Question

Find the value of $\tan 9{}^\circ \tan 43{}^\circ \tan 60{}^\circ \tan 47{}^\circ \tan 81{}^\circ $.

Answer 1

Hint: This kind of problem observes the values of angles. If there are any angles for which their sum is equal to $90{}^\circ $ or $180{}^\circ $ etc. Then convert either one of those trigonometric ratios into an anti-trigonometric ratio. Then both get canceled and the result will remain.
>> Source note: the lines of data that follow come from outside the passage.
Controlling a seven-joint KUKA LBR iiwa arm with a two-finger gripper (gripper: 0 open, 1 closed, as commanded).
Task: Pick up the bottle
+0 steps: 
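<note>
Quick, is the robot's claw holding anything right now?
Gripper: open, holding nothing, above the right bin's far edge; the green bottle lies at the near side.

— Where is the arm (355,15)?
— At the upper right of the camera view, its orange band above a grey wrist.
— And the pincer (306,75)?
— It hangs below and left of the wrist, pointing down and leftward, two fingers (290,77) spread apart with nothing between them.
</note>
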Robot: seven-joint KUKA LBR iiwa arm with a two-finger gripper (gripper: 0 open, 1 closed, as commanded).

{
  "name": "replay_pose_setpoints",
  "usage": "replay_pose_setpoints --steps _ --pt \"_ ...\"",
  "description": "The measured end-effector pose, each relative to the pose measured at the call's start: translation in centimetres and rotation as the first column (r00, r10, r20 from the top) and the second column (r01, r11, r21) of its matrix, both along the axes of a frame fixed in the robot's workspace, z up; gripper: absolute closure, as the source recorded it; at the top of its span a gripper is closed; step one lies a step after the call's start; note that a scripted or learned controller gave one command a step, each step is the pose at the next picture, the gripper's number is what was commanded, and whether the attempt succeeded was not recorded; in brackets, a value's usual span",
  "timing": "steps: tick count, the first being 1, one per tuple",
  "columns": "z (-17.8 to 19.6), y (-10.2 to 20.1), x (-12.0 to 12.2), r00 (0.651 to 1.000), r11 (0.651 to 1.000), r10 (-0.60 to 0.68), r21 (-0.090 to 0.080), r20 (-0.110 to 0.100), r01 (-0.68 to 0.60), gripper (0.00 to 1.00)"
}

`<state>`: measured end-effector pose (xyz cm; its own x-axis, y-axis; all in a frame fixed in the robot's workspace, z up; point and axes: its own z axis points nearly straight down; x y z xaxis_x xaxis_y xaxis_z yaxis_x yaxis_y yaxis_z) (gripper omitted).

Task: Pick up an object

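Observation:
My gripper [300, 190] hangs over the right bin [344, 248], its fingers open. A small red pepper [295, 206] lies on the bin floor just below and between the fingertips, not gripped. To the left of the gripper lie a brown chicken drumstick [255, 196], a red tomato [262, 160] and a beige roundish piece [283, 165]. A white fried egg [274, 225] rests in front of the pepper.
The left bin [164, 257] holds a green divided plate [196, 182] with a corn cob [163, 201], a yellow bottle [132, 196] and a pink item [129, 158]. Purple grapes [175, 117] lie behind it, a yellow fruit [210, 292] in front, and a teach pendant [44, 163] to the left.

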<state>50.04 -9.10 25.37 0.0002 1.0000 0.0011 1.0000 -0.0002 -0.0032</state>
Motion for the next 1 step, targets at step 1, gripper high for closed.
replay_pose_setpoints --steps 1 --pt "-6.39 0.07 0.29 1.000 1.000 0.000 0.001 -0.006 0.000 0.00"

You will get the clarity once we start the problem.

Complete step by step answer:
Given that $\tan 9{}^\circ \tan 43{}^\circ \tan 60{}^\circ \tan 47{}^\circ \tan 81{}^\circ $
Here we have $9{}^\circ +81{}^\circ =90{}^\circ $ and $43{}^\circ +47{}^\circ =90{}^\circ $ so we will convert $\tan 9{}^\circ $ or $\tan 81{}^\circ $ to $\cot x$ and $\tan 43{}^\circ $ or $\tan 47{}^\circ $ to $\cot $.so
$\Rightarrow \tan 9{}^\circ \tan 43{}^\circ \tan 60{}^\circ \tan 47{}^\circ \tan 81{}^\circ =\tan 9{}^\circ \tan 43{}^\circ \tan 60{}^\circ \tan \left( 90{}^\circ -43{}^\circ \right)\tan \left( 90{}^\circ -9{}^\circ \right)$
We know that $\tan \left( 90{}^\circ -\theta \right)=\cot \theta $ then
$\Rightarrow \tan 9{}^\circ \tan 43{}^\circ \tan 60{}^\circ \tan 47{}^\circ \tan 81{}^\circ =\tan 9{}^\circ \tan 43{}^\circ \tan 60{}^\circ \cot 43{}^\circ \cot 9{}^\circ $
We know that $\cot x=\dfrac{1}{\tan x}$, then
$\begin{align}
  &\Rightarrow \tan 9{}^\circ \tan 43{}^\circ \tan 60{}^\circ \tan 47{}^\circ \tan 81{}^\circ =\left( \tan 9{}^\circ \times \dfrac{1}{\tan 9{}^\circ } \right)\left( \tan 43{}^\circ \times \dfrac{1}{\tan 43{}^\circ } \right)\tan 60{}^\circ \\
 & =1\left( 1 \right)\tan 60{}^\circ
\end{align}$
Substituting the value of $\tan 60{}^\circ =\sqrt{3}$ in the above equation, then
$\Rightarrow \tan 9{}^\circ \tan 43{}^\circ \tan 60{}^\circ \tan 47{}^\circ \tan 81{}^\circ =\sqrt{3}$

Note: While converting the trigonometric ratios we need to keep an eye on the sign conventions. We generally follow the below diagram to find the sign convention for the trigonometric ratios of different angles in different quadrants.

For the even angles the trigonometric ratios change to their respective inverse trigonometric ratio.